Bob Dylan and Yusuf, The Artist Formerly Known as Cat Stevens.
Both men. Both singer-songwriters. Both prominently featured on posters at the kids' table for my Bar Mitzvah in New Jersey, a lovely affair held during the Bronze Age.
What does it say that more than three decades later, these two surviving heroes of my youth are still singing and delivering the goods? That I am old? Clearly, but thankfully at least these two are both even older than me and arguably wiser.
So in their honor, I listened to Dylan's new Together Through Life and Yusuf's just released Roadsinger and dared to ask the big question: Are these just two grumpy old men or a couple of lions in winter?
To my ears, they are lions that can still roar mightily. Grumpy old men isn't the right phrase anyway for these two still fascinating fellows, even though Together Through Life opens with two songs called "Beyond Here Lies Nothin'" and "Life Is Hard," while Roadsinger features such titles as "World O' Darkness," "This Glass World" and "The Rain." Let's just call them both world-weary travelers who've been around the block -- or actual grown ups who know better?
I'm not remotely objective here. I am a lifelong fan of each man. I've also had the pleasure over the years of meeting both Bob & Cat -- not to be confused with Bob & Ray, another couple of guys who did well at radio.

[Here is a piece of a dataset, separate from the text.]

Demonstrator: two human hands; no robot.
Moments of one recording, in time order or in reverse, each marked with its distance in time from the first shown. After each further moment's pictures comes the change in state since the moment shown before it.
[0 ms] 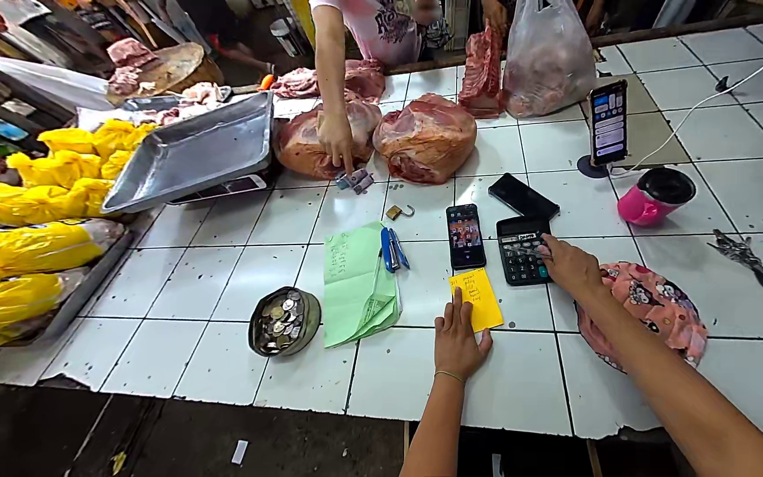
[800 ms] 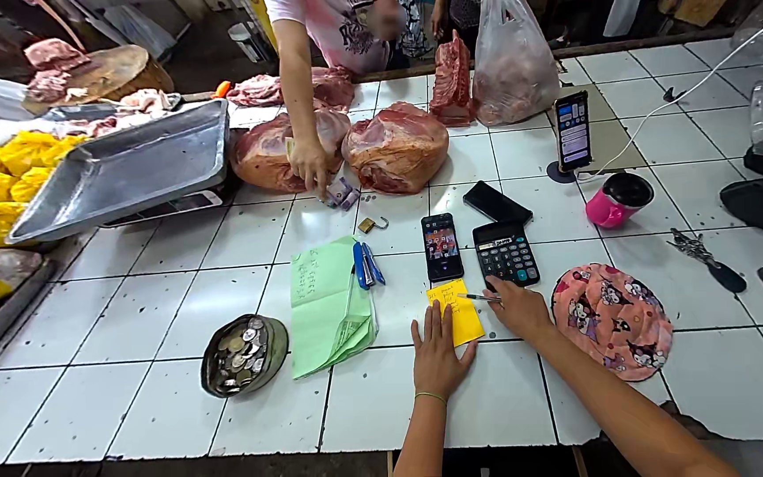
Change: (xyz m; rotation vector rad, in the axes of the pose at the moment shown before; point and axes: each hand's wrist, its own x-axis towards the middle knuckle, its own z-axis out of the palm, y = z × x) left_hand 0.004 -0.002 -0.002 0.006 -0.130 -0.016; right_hand -0.052 -0.045 0.038 0.085 -0.008 -0.151
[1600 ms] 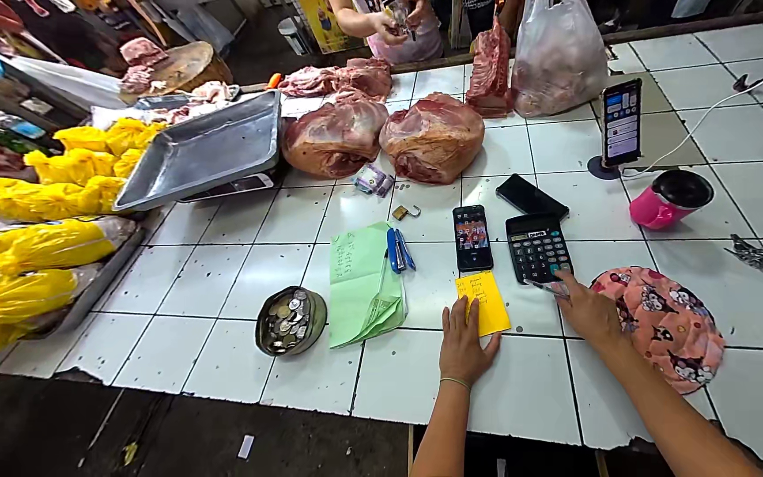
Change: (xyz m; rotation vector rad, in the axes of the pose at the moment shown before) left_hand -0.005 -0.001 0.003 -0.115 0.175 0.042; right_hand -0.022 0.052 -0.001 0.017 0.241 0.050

Dylan's work means so very much to me that I gave his good, self-imposed name to my firstborn son. And the man himself seems pretty wonderful too -- Dylan once wrapped up some delicious room service cookies for me to bring home to my boys. Now that's the kind of spokesman for a generation I can really get behind. Between that act of generosity and Blood On The Tracks getting me through my first heartbreak and the fact that he made me want to be some kind of writer in the first place, I figure I owe the guy. So does anybody who ever tries to write a song.
Yusuf and I first met working on a special 2000 two-hour Behind The Music documentary about his unique spiritual and musical journey, and along the way I grew comfortable enough to ask him if I could use a picture of the two of us walking in the park together on my Hanukkah card -- probably not a request he gets a lot. I reminded Yusuf of that when the team from our show won the Muslim Public Policy Award in 2001, quite a year to take that honor.

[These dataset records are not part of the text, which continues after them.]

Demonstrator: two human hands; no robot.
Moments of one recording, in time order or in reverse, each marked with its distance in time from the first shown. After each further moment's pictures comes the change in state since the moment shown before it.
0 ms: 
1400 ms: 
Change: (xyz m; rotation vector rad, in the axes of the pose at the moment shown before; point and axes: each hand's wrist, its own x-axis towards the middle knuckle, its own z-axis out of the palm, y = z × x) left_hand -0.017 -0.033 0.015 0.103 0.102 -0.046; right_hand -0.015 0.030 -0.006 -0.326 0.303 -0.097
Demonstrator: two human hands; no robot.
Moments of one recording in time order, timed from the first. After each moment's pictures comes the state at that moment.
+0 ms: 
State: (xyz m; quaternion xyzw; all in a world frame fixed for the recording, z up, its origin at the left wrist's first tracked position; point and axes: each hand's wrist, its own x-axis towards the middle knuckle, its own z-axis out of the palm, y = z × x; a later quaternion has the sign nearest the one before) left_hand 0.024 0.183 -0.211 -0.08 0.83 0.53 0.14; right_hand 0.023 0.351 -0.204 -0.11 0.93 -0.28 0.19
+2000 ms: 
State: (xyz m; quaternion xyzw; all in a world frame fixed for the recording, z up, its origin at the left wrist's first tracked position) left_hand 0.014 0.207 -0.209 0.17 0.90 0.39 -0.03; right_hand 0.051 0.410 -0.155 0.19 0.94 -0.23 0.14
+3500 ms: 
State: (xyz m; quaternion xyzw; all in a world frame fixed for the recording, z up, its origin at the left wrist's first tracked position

Recently, I got to spend some more time with Yusuf when we filmed an episode of The Chris Isaak Hour for the Biography Channel -- you can see it again Thursday night if you missed it. Some people apparently can't forgive him for things he may or may not have done, but I choose embrace the man and the music that he is himself now re-embracing with grace and gusto. Yusuf performed old and new songs for us, and even sang his very first ever Cat Stevens hit "I Love My Dog" to Rodney, our show's canine sidekick -- a very sweet gesture, especially for a guy called Cat.
Listening now to new powerful albums by Bob Dylan and Yusuf makes me feel younger, and not simply because these two are older than I am. As world weary as their songs might get at times, the very decision for such men to write a new song and sing another night is -- in and of itself -- positive and life affirming to my ears. And so in some very strange way, I was so much older back at my Bar Mitzvah. I'm younger than that now.